Two top European Union officials warned the euro area against complacency about the debt crisis after an easing of market tensions, saying political battles lie ahead over the latest push to protect the single currency.
EU President Herman Van Rompuy and Jose Barroso, head of the EU’s regulatory arm, said the euro region can’t afford to backtrack on plans for a single bank supervisor and tougher oversight of national budgets.
“Not all member states feel the same degree of urgency, which probably is due to the fact that they are in different financial and fiscal positions,” Barroso, president of the European Commission, said in a debate with EU lawmakers today in Strasbourg, France. “Some of these issues are extremely difficult from a political and technical point of view, but the decisions should be as urgent as possible.”
A respite in European bond markets three years into the debt crisis risks weakening euro-area politicians’ push to add to their crisis-fighting armor, which includes a 500 billion- euro ($649 billion) permanent rescue fund established earlier this month and the threat of more automatic sanctions against spendthrift national governments.
Spanish and Italian bond yields have declined since European Central Bank President Mario Draghi vowed in July to do what’s needed to preserve the 17-nation euro and announced in September a bond-buying program for countries willing to sign up to budget-austerity conditions.

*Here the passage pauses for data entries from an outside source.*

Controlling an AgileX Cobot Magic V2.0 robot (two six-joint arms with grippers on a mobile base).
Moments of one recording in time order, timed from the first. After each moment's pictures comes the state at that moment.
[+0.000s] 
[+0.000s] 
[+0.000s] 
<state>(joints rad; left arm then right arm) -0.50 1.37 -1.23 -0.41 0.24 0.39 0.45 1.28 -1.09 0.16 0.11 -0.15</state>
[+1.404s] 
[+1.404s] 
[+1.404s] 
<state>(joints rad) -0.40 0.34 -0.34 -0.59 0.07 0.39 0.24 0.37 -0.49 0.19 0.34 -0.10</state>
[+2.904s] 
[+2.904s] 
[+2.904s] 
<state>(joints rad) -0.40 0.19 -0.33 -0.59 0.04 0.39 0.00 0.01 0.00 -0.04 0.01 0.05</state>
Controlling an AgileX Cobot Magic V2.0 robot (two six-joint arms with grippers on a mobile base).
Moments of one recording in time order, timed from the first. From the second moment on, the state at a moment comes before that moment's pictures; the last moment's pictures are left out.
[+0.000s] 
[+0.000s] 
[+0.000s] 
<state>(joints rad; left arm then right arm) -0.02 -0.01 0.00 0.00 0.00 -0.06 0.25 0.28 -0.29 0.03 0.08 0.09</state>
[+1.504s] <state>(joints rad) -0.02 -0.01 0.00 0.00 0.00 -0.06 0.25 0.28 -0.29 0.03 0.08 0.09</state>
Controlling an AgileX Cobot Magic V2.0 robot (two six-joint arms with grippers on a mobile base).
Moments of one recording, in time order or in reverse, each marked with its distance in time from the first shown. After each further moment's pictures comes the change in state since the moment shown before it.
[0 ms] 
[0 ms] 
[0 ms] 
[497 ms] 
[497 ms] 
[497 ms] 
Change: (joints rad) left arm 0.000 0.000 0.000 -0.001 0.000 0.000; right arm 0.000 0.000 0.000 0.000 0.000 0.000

That did more than some 486 billion euros in commitments for Greece, Ireland, Portugal and Spain’s banking system since 2010 to soothe markets and has left governments with the task of agreeing on any rescue terms as well as on centralized bank supervision led by the ECB.
“We are now addressing the idea of financial integration,” Van Rompuy said in the Strasbourg debate held at the 27-nation European Parliament. “This work is going to be an awful lot more difficult than we believe. What we are really getting to now is the crux, the hard core, of sovereignty and solidarity.”